The fitness camp started on July 10 after a much needed 24-day break following the 2017 Champions Trophy.
The country’s top players have been occupied with both international and domestic cricket since last September, contesting seven Test matches, 20 ODIs and five T20Is, while this period also saw the cricketers play a minimum of 12 games in the BPL T20.
A total of 30 players took part in the fitness camp.
During training, a pace bowling camp, under the guidance of Tigers pace bowling coach Courtney Walsh was also conducted.
Head coach Chandika Hathurusingha said the fitness camp proved to be useful for the cricketers after continuous cricket action in the last year or so.
Now the team are focusing on skill and playing practice matches ahead of the Australia Tests.
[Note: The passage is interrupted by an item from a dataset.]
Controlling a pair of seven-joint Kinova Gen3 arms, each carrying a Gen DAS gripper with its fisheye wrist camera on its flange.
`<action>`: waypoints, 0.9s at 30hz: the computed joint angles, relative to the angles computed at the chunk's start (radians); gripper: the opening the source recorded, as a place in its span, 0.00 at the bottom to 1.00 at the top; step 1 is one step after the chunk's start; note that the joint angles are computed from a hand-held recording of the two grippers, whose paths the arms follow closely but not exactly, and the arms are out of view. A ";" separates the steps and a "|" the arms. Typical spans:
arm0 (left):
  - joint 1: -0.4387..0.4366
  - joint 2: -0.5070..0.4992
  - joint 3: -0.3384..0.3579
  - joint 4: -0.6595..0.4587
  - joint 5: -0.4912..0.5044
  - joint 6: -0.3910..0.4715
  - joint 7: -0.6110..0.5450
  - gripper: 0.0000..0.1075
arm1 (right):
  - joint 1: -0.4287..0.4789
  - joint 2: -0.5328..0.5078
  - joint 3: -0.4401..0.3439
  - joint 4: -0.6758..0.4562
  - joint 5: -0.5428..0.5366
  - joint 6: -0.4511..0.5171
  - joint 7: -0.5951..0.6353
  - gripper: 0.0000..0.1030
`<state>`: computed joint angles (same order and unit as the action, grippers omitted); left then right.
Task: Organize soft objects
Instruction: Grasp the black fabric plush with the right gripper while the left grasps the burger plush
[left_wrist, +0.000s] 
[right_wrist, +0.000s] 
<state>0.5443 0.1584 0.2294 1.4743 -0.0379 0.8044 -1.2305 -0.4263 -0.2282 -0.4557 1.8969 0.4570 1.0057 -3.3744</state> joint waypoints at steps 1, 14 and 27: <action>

“The main focus was to get some fitness components into the system. We were playing cricket non-stop from the Afghanistan series. Boys didn’t have time to concentrate on their fitness. We got a good break so we started with fitness. Now main focus is on skills. Mark O'Neill is doing the technical base work with the batters. He is working with the tail-enders as well,” Hathurusingha told the media on Wednesday in Mirpur.
“We have a high intensity session in the first day, a lighter session the next day and then a medium session on Monday. Tuesday is rest day. We start a match on Wednesday, which again is high intensity. Basically we are going from physical fitness to getting into cricket phase, then competition phase. Then we will come back to Dhaka and train specifically for Australia series,” he said.
There are some young and uncapped players who participated in the camp.
Hathurusingha believes such high intensity training will help the young players to understand the level of toughness needed in order to compete for a spot in the national team squad.
“We are looking at the bigger picture so we have involved 20-odd players. Our main focus is up to the 2019 World Cup, at least for me. All these guys have to get used to playing and training in high intensity. When they train in local cricket, the intensity level and quality of training are not that [inaudible]. By training with the national players, they can see what the challenges ahead are to break into the team,” he said.
“It is about expanding our pool if we need, or someone puts his hand up and says 'pick me, I am good enough'. We don’t want anyone to take their place for granted,” he concluded.